Mayfest 2017: Semantics and Linguistic Theory 27
Mayfest is a workshop that brings together researchers from a variety of disciplines and perspectives to discuss fundamental issues in linguistics. In 2017, Mayfest will be the 27th annual meeting of Semantics and Linguistic Theory, the premiere international conference in semantics.
Check out the official website for SALT27.
Dates
Workshop: May 11, 2017
Main conference: May 12-14, 2017
Location
University of Maryland, College Park.
Speakers
Invited Speakers for SALT
Pranav Anand
Chris Barker
Sarah Murray
Maribel Romero
Invited speakers for Workshop
Angelika Kratzer
Beth Levin
Jeffrey Lidz
Topic of Workshop
Meaning and Distribution
Sometimes a syntactic class has a conceptual correlate. For example, often nouns express object concepts, verbs express event concepts, and subclasses of them express more specific distinctions. Such correlations have served as a prompt to linguistic theory, in three different ways.

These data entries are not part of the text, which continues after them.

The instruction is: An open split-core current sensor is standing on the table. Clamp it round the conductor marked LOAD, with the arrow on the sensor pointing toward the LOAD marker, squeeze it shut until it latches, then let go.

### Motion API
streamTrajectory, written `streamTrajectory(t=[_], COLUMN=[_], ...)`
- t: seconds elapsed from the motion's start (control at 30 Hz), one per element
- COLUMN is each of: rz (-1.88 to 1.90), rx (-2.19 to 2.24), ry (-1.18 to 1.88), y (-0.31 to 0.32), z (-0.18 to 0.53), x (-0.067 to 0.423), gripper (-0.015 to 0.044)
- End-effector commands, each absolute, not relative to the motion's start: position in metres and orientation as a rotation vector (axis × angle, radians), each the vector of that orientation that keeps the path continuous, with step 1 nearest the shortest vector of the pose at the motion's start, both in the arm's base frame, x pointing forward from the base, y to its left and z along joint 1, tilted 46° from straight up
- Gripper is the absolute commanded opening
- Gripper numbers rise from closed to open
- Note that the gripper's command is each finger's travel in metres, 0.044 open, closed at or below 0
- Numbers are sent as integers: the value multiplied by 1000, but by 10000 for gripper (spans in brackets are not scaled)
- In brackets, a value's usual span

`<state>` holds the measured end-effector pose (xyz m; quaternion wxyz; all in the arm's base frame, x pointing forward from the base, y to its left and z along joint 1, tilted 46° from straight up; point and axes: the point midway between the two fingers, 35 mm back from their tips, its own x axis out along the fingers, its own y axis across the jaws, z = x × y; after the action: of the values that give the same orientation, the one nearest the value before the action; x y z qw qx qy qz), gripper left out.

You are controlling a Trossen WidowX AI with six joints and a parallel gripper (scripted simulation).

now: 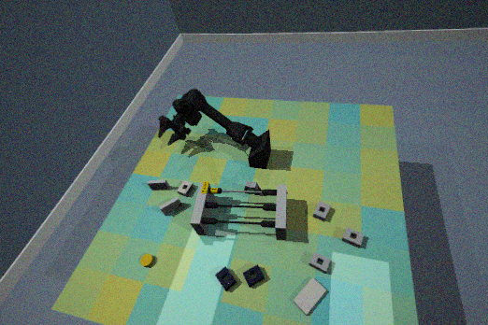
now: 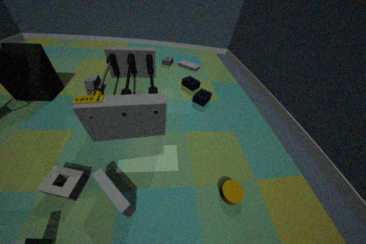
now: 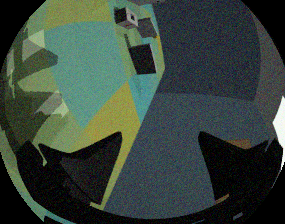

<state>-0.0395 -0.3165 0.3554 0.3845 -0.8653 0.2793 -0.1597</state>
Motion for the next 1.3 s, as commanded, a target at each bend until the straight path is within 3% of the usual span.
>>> streamTrajectory(t=[0.0,0.33,0.67,0.97,1.27], rz=[-412,-583,-509,-337,-142], rx=[-2200,-1820,-1246,-725,-279], ry=[702,199,-154,-258,-191], y=[-317,-313,-262,-182,-83], z=[357,402,412,397,361], x=[-37,87,205,282,319], gripper=[426,440,440,440,440])
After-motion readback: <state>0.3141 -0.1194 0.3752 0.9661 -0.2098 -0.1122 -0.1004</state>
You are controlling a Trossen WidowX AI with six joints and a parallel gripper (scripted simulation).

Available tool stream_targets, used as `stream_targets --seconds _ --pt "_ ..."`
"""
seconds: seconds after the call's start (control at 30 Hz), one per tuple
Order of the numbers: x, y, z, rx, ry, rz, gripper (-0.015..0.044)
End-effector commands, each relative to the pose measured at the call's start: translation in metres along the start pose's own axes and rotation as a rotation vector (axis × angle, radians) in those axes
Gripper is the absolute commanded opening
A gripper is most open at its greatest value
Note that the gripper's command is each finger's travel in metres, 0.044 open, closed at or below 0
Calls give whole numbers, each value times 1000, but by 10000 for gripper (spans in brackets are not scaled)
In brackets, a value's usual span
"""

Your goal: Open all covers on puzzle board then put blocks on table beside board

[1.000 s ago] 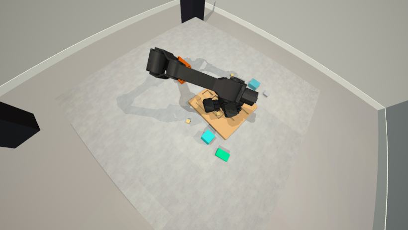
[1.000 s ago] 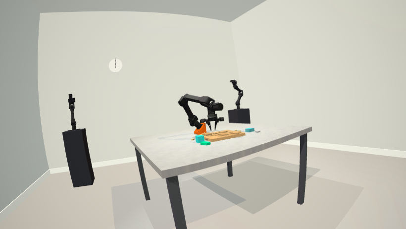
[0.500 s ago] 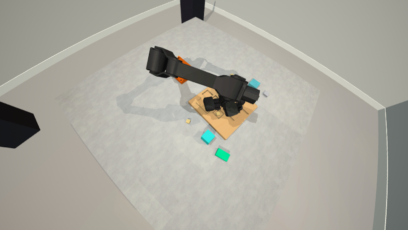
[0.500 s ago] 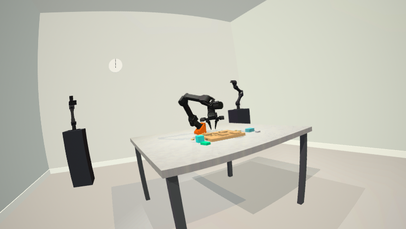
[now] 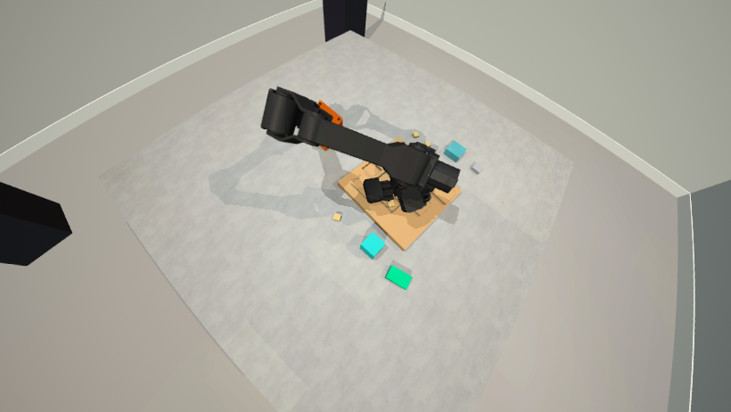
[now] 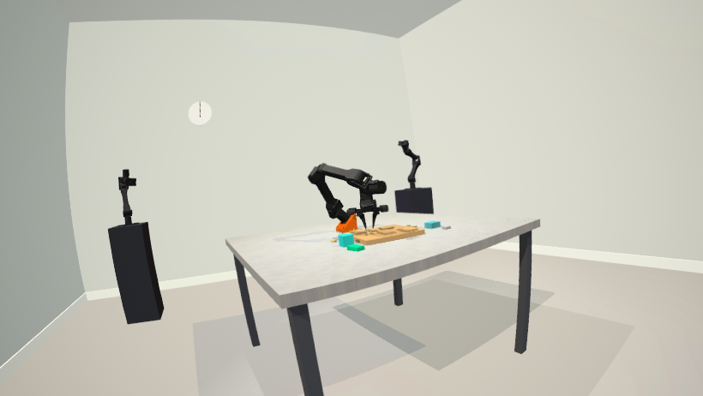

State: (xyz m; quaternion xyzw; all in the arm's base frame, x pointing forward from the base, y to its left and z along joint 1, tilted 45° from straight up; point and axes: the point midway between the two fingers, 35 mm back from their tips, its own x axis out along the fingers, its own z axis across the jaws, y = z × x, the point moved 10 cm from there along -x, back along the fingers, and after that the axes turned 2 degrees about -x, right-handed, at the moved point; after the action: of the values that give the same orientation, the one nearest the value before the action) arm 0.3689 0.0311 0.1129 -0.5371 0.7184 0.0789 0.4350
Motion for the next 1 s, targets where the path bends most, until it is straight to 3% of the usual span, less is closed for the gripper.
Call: stream_targets --seconds 0.0,0.97 --pt "0 0 0 -4 1 -4 144" --pt "14 0 0 -4 1 -4 144"
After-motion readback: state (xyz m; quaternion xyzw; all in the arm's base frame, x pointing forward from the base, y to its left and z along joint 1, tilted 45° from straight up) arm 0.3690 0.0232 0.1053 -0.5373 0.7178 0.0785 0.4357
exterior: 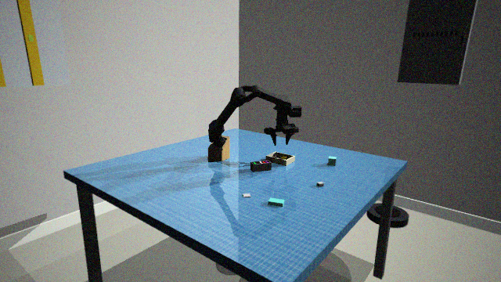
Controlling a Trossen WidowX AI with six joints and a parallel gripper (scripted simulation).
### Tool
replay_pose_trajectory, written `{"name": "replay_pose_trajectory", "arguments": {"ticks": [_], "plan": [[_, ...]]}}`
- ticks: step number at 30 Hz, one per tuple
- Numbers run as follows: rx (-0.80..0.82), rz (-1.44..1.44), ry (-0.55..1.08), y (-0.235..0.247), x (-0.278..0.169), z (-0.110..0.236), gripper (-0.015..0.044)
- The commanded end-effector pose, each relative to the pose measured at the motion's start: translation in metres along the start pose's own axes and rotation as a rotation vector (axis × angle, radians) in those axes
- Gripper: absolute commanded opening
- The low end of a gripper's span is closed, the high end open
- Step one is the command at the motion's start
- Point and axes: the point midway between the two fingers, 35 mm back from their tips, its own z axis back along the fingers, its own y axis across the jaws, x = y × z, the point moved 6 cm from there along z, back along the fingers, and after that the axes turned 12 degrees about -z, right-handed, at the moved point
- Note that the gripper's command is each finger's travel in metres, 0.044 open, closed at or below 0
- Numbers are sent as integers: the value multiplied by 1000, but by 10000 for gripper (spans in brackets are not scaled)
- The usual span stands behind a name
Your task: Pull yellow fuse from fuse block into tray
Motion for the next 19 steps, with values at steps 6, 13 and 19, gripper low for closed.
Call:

They have been taken to support specific claims of semantic or syntactic analysis; to supply premises for bootstrapping in language acquisition; and to force questions about the relative contributions of linguistic and nonlinguistic factors to the character of human languages. For this workshop, we invite critical discussion in any of these areas, and scrutiny of presumed relations between them. How do relations between meaning and distribution help us understand language acquisition, variation or invariance across languages, and relations between linguistic and nonlinguistic cognition? Joining us will be three invited speakers, plus three speakers chosen from submitted abstracts, and much time for productive conversation.